I'm encountering an issue while reading date columns from an Excel file into a Pandas DataFrame. The date values in my Excel sheet are formatted as DD-MM-YYYY (e.g., 05-03-2024), but when I use pd.read_excel, Pandas interprets these values as datetime objects and appends 00:00:00, resulting in output like this:
Actual Delivery Date
0 2024-03-05 00:00:00
1 2024-03-05 00:00:00
2 2024-03-05 00:00:00
3 2024-03-05 00:00:00
I've tried the following approaches without success:
Using dtype=str when reading the Excel file. Explicitly converting the date column to strings after loading.
import pandas as pd
def load_excel_sheet(file_path, sheet_name):
excel_file = pd.ExcelFile(file_path, engine='openpyxl')
df_pandas = pd.read_excel(excel_file, sheet_name=sheet_name, dtype=str)

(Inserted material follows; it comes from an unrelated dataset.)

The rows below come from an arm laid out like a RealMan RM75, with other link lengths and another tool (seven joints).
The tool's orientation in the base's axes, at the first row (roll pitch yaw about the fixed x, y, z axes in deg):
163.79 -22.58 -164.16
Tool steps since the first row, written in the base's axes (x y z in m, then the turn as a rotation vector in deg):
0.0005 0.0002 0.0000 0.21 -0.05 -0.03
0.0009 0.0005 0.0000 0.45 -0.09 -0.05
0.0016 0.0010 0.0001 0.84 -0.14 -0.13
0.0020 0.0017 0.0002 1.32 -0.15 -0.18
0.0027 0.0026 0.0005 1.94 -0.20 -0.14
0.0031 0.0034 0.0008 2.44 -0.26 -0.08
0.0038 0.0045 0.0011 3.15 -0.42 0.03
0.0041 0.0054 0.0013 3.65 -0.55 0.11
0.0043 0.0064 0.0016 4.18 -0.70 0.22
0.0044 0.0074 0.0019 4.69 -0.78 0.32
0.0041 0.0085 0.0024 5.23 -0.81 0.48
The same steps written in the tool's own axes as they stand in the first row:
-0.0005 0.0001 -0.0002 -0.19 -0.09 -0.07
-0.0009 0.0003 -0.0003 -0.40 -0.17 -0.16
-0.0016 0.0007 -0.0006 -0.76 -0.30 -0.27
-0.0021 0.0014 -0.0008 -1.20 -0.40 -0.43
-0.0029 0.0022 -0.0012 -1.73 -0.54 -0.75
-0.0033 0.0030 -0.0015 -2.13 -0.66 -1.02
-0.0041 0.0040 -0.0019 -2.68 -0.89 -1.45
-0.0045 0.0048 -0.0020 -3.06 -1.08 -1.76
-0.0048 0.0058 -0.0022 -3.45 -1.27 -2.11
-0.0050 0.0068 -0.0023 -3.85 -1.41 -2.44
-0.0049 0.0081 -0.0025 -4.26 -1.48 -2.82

# Explicitly convert specific date columns to strings
for col in df_pandas.columns:
if df_pandas[col].dtype == 'datetime64[ns]':
df_pandas[col] = df_pandas[col].astype(str)
return df_pandas
def process_data_quality_checks(file_path, sheet_name):
df = load_excel_sheet(file_path, sheet_name)
for col in df.columns:
if not all(isinstance(x, str) for x in df[col]):
print(f"Column {col} has non-string data")
else:
print(f"Column {col} is all strings")
return df
file_path = r"path_to_your_excel_file.xlsx"
sheet_name = 'Sheet1'
df = process_data_quality_checks(file_path, sheet_name)
print(df.head())
Despite these efforts, my date columns still appear in the DataFrame with 00:00:00 appended. How can I ensure that Pandas reads these date values strictly as strings without any additional time information?